2) How vigorous reaction conditions are needed to decompose the magnesium alcoholate? In some instances, mere addition of water is enough, in other cases long acid reflux is needed. I don't know about this case. If it is easily decomposed to the alcohol, then water may suffice, or perhaps just one molar equivalent of acid would be needed, and the proposed reaction is indeed feasible.
3) Can hypochlorite really oxidize alcoholate salts to ketones? Probably yes, but the formation of increasing amounts of NaOH will inhibit the reaction speed (negligible, or too much? I don't know, testing is in order.

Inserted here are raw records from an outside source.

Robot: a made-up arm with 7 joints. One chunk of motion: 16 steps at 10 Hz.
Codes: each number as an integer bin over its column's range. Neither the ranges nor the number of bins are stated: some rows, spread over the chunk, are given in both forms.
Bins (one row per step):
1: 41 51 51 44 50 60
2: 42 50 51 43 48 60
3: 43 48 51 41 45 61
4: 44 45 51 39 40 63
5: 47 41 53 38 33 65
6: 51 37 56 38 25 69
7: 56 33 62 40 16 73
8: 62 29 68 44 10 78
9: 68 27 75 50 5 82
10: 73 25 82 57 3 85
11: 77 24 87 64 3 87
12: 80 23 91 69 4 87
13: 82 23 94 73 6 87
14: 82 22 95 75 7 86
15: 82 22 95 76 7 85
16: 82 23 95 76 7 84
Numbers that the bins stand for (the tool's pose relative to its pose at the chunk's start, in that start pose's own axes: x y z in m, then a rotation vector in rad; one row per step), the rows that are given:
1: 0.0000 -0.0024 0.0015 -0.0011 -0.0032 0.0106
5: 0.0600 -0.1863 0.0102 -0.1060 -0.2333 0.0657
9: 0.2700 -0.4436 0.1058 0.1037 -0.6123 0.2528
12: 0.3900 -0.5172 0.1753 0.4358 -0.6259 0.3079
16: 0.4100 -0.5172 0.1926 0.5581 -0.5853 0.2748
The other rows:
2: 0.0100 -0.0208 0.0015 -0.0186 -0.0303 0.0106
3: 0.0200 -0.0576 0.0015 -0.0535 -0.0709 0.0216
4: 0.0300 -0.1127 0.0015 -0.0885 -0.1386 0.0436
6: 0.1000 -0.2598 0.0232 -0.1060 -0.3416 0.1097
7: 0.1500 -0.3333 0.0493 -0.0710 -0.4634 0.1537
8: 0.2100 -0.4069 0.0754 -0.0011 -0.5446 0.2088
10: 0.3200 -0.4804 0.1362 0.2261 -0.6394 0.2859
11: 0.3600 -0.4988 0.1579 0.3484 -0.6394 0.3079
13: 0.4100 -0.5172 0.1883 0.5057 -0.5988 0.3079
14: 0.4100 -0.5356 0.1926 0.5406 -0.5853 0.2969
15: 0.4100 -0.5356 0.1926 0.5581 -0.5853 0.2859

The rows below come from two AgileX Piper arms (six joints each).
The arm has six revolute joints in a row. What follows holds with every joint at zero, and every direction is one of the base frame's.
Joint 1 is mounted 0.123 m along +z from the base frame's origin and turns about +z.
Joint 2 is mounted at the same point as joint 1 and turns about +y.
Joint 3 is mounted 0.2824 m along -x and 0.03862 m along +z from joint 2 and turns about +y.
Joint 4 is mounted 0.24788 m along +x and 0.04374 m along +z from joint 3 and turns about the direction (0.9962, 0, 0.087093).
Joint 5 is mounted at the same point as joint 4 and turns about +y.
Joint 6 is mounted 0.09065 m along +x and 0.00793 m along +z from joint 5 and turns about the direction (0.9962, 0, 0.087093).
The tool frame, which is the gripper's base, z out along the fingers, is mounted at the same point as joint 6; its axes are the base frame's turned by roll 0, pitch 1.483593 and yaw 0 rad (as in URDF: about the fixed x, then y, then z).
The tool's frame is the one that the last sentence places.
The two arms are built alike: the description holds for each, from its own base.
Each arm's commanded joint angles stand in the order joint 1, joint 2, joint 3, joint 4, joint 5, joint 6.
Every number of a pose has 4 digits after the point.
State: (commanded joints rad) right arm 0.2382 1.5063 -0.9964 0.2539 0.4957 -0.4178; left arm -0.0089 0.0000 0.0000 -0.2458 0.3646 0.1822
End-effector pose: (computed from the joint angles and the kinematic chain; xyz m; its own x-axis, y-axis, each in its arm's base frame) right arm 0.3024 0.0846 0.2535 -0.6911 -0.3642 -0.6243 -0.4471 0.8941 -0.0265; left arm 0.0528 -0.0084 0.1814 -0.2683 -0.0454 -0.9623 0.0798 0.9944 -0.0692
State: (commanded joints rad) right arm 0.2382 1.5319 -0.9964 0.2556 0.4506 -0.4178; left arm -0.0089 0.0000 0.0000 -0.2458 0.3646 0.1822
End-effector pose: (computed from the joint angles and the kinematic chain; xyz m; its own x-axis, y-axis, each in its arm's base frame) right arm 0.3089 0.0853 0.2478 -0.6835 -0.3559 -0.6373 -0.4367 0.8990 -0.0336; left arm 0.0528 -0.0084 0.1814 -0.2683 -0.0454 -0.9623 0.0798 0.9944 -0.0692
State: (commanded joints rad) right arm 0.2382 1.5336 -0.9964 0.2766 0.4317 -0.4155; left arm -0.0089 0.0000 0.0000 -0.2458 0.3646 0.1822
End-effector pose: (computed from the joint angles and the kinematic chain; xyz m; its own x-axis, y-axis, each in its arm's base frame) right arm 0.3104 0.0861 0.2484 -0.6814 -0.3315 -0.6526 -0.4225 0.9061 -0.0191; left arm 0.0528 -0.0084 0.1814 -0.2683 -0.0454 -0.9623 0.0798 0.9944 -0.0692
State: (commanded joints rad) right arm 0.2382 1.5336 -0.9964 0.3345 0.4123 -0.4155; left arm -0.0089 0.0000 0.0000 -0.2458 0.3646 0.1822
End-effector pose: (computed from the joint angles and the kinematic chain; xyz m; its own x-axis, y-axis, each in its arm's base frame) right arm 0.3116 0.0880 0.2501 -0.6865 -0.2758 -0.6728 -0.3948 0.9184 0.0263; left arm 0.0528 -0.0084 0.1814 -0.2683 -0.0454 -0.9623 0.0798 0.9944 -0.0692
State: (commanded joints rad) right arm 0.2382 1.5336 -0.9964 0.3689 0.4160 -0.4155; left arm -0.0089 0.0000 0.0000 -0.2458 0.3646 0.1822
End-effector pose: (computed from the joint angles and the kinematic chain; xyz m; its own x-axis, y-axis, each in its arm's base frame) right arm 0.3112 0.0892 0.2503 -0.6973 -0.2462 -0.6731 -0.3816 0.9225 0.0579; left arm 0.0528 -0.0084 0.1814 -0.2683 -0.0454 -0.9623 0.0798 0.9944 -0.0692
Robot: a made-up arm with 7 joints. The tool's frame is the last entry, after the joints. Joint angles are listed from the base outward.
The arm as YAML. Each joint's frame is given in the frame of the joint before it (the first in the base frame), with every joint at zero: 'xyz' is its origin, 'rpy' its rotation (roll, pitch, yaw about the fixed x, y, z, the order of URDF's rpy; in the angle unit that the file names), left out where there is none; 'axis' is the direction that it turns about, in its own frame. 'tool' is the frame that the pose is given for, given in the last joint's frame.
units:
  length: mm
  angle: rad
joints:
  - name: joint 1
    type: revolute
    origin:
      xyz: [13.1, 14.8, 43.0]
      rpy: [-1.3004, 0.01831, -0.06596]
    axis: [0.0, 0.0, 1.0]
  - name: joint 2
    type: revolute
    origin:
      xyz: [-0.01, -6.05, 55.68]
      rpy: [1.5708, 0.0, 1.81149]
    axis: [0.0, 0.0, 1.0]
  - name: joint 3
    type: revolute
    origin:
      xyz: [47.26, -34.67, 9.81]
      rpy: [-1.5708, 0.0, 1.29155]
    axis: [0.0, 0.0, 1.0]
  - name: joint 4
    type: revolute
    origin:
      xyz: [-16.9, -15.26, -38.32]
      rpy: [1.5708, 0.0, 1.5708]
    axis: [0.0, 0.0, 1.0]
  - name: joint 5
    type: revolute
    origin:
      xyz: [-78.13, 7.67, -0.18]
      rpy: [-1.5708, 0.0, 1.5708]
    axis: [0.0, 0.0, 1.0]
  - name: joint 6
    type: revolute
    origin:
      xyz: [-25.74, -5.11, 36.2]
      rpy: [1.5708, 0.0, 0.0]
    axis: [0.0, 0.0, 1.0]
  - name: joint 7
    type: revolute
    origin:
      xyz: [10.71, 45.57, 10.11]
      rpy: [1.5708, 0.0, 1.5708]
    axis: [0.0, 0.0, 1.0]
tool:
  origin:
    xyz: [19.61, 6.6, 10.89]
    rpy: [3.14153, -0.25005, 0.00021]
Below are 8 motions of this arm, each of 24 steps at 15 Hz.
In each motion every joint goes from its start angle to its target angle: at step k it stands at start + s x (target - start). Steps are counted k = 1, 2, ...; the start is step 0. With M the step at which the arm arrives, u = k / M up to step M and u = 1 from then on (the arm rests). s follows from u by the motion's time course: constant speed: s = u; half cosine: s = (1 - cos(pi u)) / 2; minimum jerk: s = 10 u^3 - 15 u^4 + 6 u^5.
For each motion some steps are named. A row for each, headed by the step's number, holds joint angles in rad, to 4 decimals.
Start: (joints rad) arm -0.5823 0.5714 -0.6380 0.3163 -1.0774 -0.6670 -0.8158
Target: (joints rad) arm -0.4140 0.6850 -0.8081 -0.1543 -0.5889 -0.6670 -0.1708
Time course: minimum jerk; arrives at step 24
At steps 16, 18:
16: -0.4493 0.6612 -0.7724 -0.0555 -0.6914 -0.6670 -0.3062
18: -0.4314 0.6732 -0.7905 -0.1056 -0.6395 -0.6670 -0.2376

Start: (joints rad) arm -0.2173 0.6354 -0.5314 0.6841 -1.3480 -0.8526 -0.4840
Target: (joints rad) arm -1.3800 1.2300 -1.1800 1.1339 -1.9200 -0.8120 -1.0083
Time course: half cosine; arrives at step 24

Aqueous sodium hypochlorite (NaOCl), or common household bleach, can be used to oxidize secondary alcohols to ketones. The reaction occurs more rapidly under acidic conditions, so it is thought (we're not actually sure) that the actual oxidizing agent is hypochlorous acid (HOCl), generated by the acid base reaction between sodium hypochlorite and acetic acid. In alcohol oxidations, the reaction probably proceeds via E2 elimination of the alkyl hypochlorite produced by reaction of the initial alcohol with HOCl.Taken from
http://www.chemistry.mcmaster.ca/~chem2o6/labmanual/expt7/2o6exp7.html
4) Will any of the species in the grignard reaction mixture interfere with the oxidation? Hard to say, but the bromide/iodide from the grignard reagent will likely be oxidized to the free halogen by hypochlorite - and this halogen may again react with the P2P, forming an alpha-halo ketone.
It sounds like it is worth a try, definitely. Who will be the first to perform this reaction?
And finally - No, I haven't seen any discussions about this one-pot P2P synthesis earlier, and there are only 20-something hits in the database on "propylene oxide grignard", and noone of the posters there seems to have performed it, they just mention it as an alternative pathway.